> **Task instructions**
Make an exact copy of the lines from the one holding "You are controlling" through the last line of the material, and output nothing else.

Segment Start: Supplied material

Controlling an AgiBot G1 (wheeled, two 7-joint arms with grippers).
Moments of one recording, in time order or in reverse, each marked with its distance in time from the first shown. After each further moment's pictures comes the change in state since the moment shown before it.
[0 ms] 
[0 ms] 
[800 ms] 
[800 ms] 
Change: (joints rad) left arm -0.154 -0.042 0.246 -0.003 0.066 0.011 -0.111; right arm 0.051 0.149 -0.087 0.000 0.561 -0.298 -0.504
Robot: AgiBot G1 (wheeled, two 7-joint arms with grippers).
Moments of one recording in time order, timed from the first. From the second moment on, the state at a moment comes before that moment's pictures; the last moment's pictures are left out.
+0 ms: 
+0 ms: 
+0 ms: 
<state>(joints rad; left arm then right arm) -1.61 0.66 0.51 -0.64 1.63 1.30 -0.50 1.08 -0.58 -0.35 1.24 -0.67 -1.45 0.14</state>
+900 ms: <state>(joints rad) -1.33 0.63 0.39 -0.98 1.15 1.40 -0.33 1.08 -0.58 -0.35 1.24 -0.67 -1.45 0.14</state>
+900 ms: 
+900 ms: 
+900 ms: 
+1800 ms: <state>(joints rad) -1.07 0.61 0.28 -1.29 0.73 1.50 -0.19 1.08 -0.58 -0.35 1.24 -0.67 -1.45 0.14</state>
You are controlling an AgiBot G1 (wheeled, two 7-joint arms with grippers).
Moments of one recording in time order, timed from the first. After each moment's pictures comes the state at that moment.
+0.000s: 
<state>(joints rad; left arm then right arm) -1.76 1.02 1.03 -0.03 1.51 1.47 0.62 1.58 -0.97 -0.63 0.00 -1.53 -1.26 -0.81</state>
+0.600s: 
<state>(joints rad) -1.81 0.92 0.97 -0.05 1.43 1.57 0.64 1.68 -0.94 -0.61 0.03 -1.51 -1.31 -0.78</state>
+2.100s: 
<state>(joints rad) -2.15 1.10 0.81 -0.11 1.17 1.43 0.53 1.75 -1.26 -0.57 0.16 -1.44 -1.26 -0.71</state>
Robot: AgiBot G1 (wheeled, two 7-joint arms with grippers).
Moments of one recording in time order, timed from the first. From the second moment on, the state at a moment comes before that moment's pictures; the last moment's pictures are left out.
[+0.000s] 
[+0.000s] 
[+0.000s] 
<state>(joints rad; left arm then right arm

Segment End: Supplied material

> **Expected output**
You are controlling an AgiBot G1 (wheeled, two 7-joint arms with grippers).
Moments of one recording in time order, timed from the first. After each moment's pictures comes the state at that moment.
+0.000s: 
<state>(joints rad; left arm then right arm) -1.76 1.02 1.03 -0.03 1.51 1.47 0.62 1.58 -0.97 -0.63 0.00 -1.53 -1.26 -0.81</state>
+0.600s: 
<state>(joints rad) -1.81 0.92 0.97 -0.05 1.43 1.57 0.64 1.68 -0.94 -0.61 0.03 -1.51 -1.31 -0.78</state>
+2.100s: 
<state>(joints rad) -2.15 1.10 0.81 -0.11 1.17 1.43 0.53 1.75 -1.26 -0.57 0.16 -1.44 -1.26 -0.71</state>
Robot: AgiBot G1 (wheeled, two 7-joint arms with grippers).
Moments of one recording in time order, timed from the first. From the second moment on, the state at a moment comes before that moment's pictures; the last moment's pictures are left out.
[+0.000s] 
[+0.000s] 
[+0.000s] 
<state>(joints rad; left arm then right arm

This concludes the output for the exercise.